İnsanlar giderek araçlarının akıllı telefon gibi davranmasını bekliyor. Emma’nın ekibi de bu beklentiyi çok iyi anlıyor. “Bu bağlantıyı ve deneyimi aracın içine de taşımak istiyoruz. Telefonunuzun yapabildiği her şeyi, aracınızın da yapabilmesini istiyoruz. Bu nedenle örneğin antenlerin aracın neresinde bulunduğunu göz önünde bulundurmak oldukça önemli. Bu da temelde bir telefondan elde ettiğiniz işlevselliğin aynısına aracınızda da sahip olmanızı sağlayabilir.
Bu fonksiyon uzaktan güncellemeleri içeriyor. Emma'nın çalışmaları, JLR'nin kablosuz yazılım (SOTA) teknolojisinin geliştirilmesine katkı sağlayarak, Defender müşterilerinin yetkili satıcılarına gitmelerine gerek kalmadan güncellemeleri kablosuz olarak alabilmelerini sağladı. Son zamanlarda bu teknoloji sayesinde araca Amazon'un sesli tanıma özelliği Alexa eklenerek, birçok müşterinin beklemediği ek bir özellik sunulmuş oldu.
“Bu özelliğin kablosuz olarak sunulması ve yetkili satıcıya gitmeye gerek olmamasının müşterileri oldukça memnun edeceğini umuyorum. Müşterilerden yetkili satıcıya gitmelerini isterseniz, bunun onlar için büyük bir zahmet olacağını düşüneceklerdir.”
Bu mümkün kılan anten, Defender’ın tavanında bagaj kapısına yakın bir noktada yer alan yüzgeç şeklindeki küçük bir bölmenin içinde yer alıyor. Bunun iyi bir nedeni var. Bunun düzgün bir şekilde çalışmasını sağlamak, tüm projeye büyük bir katkı sağladı.

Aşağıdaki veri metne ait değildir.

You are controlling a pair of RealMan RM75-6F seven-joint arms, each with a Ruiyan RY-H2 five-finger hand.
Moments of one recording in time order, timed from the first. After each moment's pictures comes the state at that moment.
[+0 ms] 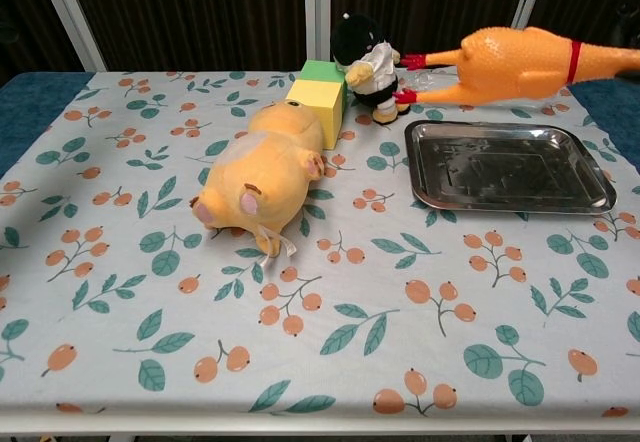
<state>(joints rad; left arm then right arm) -0.51 -1.09 -0.28 -1.72 1.09 0.92 -0.46 0.64 -1.21 0.01 -1.19 -1.49 1.02 0.68</state>
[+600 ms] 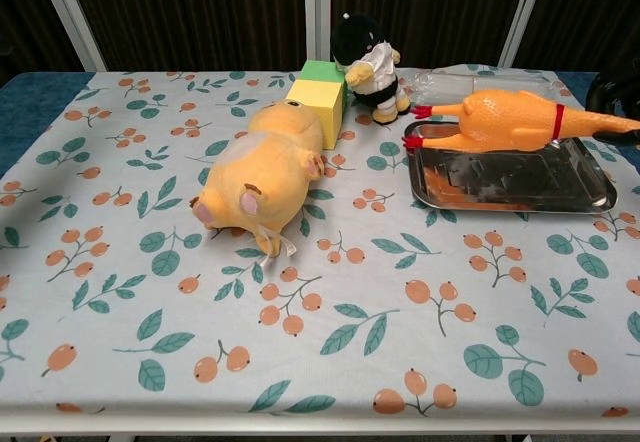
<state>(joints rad) -0.51 -1.09 -0.28 -1.70 1.03 0.89 -0.45 0.62 -1.51 -0.05 -0.69 -1.59 1.03 0.94</state>
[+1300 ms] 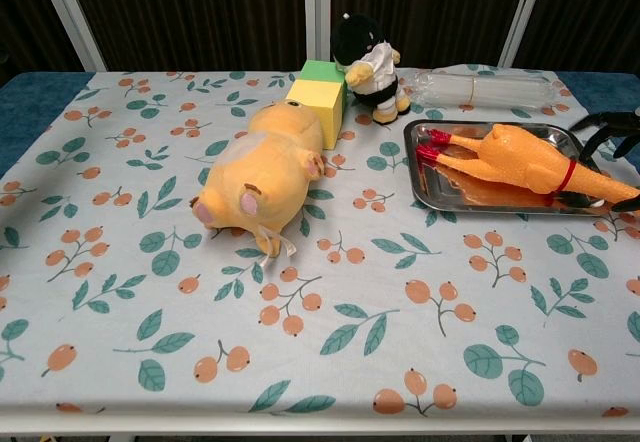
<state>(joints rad) -0.50 -1.11 -0.28 -1.68 1.04 0.91 -0.44 0.60 -1.60 -0.11 -0.54 -1.62 0.92 0.90</state>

“Anteni kötü bir yere koyarsak sinyal alma olasılığı çok düşük olacaktır. Bunları tamponda bir yere yerleştirip gizleyebilirsiniz, fakat metal araç gövdesi hücresel baz istasyonuyla olan iletişim bağlantısını engelleyebilir ve bu da bir sorun oluşturur. Dolayısıyla bize maksimum bağlantı performansı sağlamaları için bunları yukarıya yerleştiriyoruz.”

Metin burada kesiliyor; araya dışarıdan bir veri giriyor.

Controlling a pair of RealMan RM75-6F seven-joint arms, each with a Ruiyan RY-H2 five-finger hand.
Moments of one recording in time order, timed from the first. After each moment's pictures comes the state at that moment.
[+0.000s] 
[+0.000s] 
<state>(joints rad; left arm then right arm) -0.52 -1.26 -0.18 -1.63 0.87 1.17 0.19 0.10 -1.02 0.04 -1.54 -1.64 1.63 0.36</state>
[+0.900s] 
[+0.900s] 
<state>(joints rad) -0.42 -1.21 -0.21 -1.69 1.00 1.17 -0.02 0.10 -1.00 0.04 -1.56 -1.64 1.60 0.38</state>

Emma ve ekibi, farklı elektromanyetik sinyallerin nasıl davrandığını ve birbirlerini nasıl etkileyebileceklerini anlamak için etraflarında bulutlar olan araç gövdelerine benzeyen görüntüler üretiyor. Emma bunun işin eğlenceli yanlarından biri olduğunu düşünüyor. "Bunun iyi tarafı, alanların ne yaptığını görselleştirebilmeniz. Birçok kişi elektromanyetik iletişimi “sihirbazlık” olarak tanımlar, çünkü bazen neden bir sorun meydana geldiğini bulamazsınız. Ancak simülasyonla alanların tam olarak nerede olduğunu ve etkileşimin nerede gerçekleştiğini görebilirsiniz. Bunu görselleştirmeniz mümkün olduğundan işin sihirli bir yanı kalmaz.”
Defender, dış dünyayla iletişim kurmanın yanı sıra, araç içindeki teknolojiler arasında da mesajlar gönderir. Ekip, Adaptif Cruise Control özelliğinin arkasındaki radar sisteminin yanı sıra sürücünün kör noktasını ve Defender'ın lastik basınçlarını izleyen monitörler üzerinde çalıştı.

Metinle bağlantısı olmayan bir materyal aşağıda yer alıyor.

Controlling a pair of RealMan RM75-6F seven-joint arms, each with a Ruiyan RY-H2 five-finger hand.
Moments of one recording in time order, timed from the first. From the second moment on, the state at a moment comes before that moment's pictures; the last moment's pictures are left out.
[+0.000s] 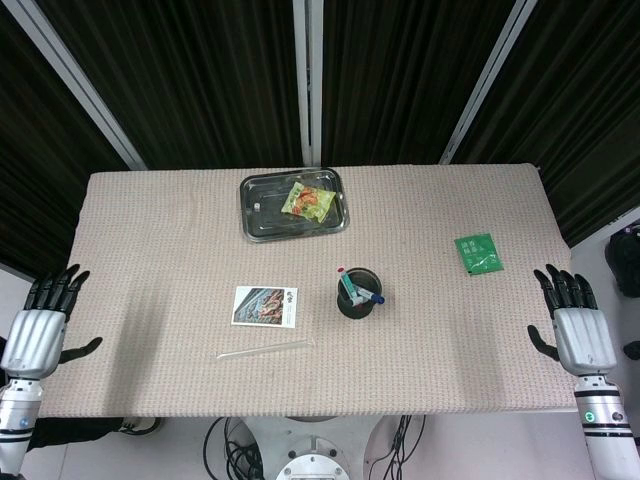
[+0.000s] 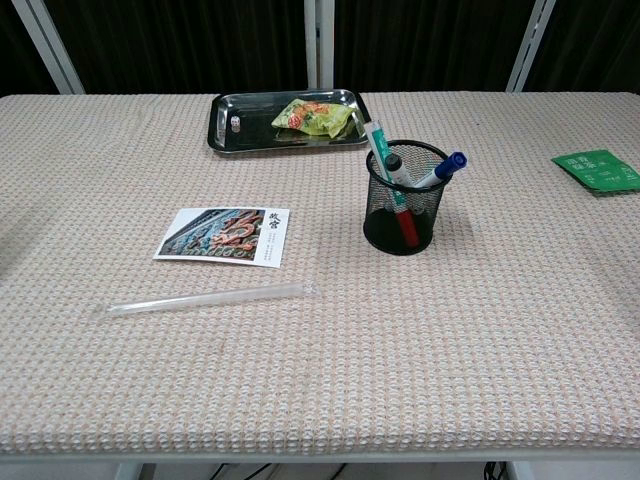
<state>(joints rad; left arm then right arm) -0.16 -1.20 -0.06 -1.47 1.53 1.49 -0.01 0.19 -1.16 0.05 -1.61 -1.37 1.42 -0.16</state>
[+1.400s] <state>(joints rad) -0.14 -1.19 -0.04 -1.46 1.51 1.47 -0.02 0.52 -1.42 0.14 -1.65 -1.43 1.10 -0.44</state>
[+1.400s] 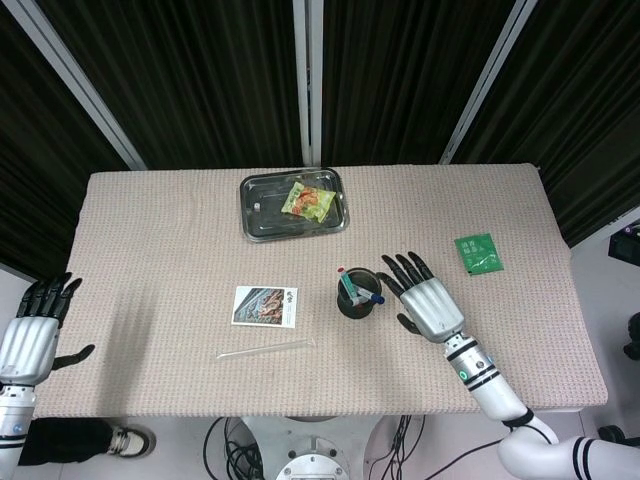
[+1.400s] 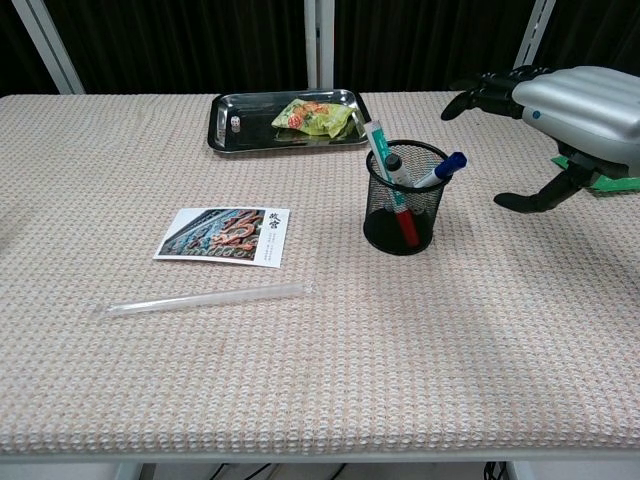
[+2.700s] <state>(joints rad) -0.13 -1.20 -0.04 -1.42 1.49 1.45 -0.04 0.57 -1.57 0.13 -1.51 -1.46 1.17 -0.45</state>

JLR'ye 2015 yılında katılan Emma, şirkette elektromanyetik simülasyon üzerinde çalışan ilk kişi oldu. O tarihten bu yana ekibindeki çalışan sayısı sekize yükseldi ve bunlardan üçü kadın. “Bu alanda yaptıkları tüm çalışmalar ve geliştirdikleri yetkinlik için ekibimle çok gurur duyuyorum.”
Bu yetenek, Emma'nın çocukluk yıllarında STEM (fen, teknoloji, mühendislik ve matematik) konularına olan tutkusuyla ortaya çıktı. “Fen ve matematik her zaman ilgi alanım olduğundan bu dersleri GCSE ve A-level seviyesinde aldım. Elektroniğe karşı büyük bir ilgim vardı, bu yüzden üniversitede elektrik mühendisliği okudum. “Doktoramı kablosuz iletişim üzerine yaptım, dolayısıyla ilerledikçe belirli bir alana odaklandığımı görebilirsiniz.”
Eğitimini tamamlayan Emma, bir yazılım şirketinde çalıştıktan sonra becerilerini otomotiv sektörüne taşıdı. Modern araçlarda elektroniğin giderek daha önemli hale geldiği günümüzde, Emma'nın örneği onun izinden gidecek pek çok kişiye ilham vermeli.